Another supply risk for copper production will be from the Democratic Republic of Congo (DRC). In recent years, political risks in the African country have been increasing. This was part of the reason why Glencore (OTCPK:GLCNF) decided to close down its Mutanda mine in DRC, which is an important copper-producing country.

According to KPMG, the country boasts some of the best-quality copper mines in the world. In addition to political risks, the new government has added more mining levies. This has affected the profitability of copper mining companies. Just recently, Tenke Fungurume, the Chinese-owned company, warned that it was operating at a loss. Tenke is the biggest copper miner in DRC. In a statement to the Financial Times, the company said that some smaller mining companies had opted to slash production or exit the market. It also blamed the poor infrastructure and frequent power shortages.

Similar problems are also happening in neighbouring Zambia, which is another important producer. In all, I expect supplies in Chile to increase marginally in 2020 while those from Zambia and DRC to fall in 2020, which will be beneficial to copper prices.

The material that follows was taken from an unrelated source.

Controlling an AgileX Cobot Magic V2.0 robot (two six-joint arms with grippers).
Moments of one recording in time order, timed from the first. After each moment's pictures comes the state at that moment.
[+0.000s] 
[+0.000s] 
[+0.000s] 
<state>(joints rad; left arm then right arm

Copper Technical Indicators Point to a Sustained Rally

Finally, a copper rally appears to be supported by the technicals. The 1-year chart shows that copper price established a double top pattern at almost $3 in February and April 2019. The price then declined and reached a low of $2.52 in August. It then started moving upwards as hopes of a trade deal emerged. On the chart, the RSI has been on an upward trend. It has risen from the oversold level of 30 to the current 70. Further, the 28-day and 14-day moving averages have recently made a bullish crossover. The price has also crossed the 61.8% Fibonacci Retracement level. This means that there is likelihood that the price will continue the current trend. Based on the above fundamentals, I expect the price to retest the 2019 high of $3.

https://www.tradingview.com/x/UqnhDWWH/

(Source: Author / Trading View)

Risks to the Thesis

There are several risks to all these. The first risk is if the recent optimism of trade fades. While the first phase of the trade deal has been heralded as a success, there is a possibility of more escalation. This could affect the first thesis mentioned above. The second risk is of a strong dollar. There exists an inverse relationship between the dollar and commodities. While the Fed has turned bearish, there is a possibility of more dollar demand. This could lower the copper price.

Conclusion

Copper was a laggard in 2019. It underperformed most of the precious and base metals. Nonetheless, I expect the price to continue the current rally in 2020 as it attempts to retest the previous high of $3. There are several ways of taking advantage of copper price movements. You can trade copper options at the CME exchange and buy copper mining companies like Glencore (OTCPK:GLCNF) and Rio Tinto (OTCPK:RTPPF). You can also invest in copper ETFs like the Global X Copper Miners ETF (COPX) and the United States Copper Index Fund (CPER).

Disclosure: I/we have no positions in any stocks mentioned, and no plans to initiate any positions within the next 72 hours. I wrote this article myself, and it expresses my own opinions. I am not receiving compensation for it (other than from Seeking Alpha). I have no business relationship with any company whose stock is mentioned in this article.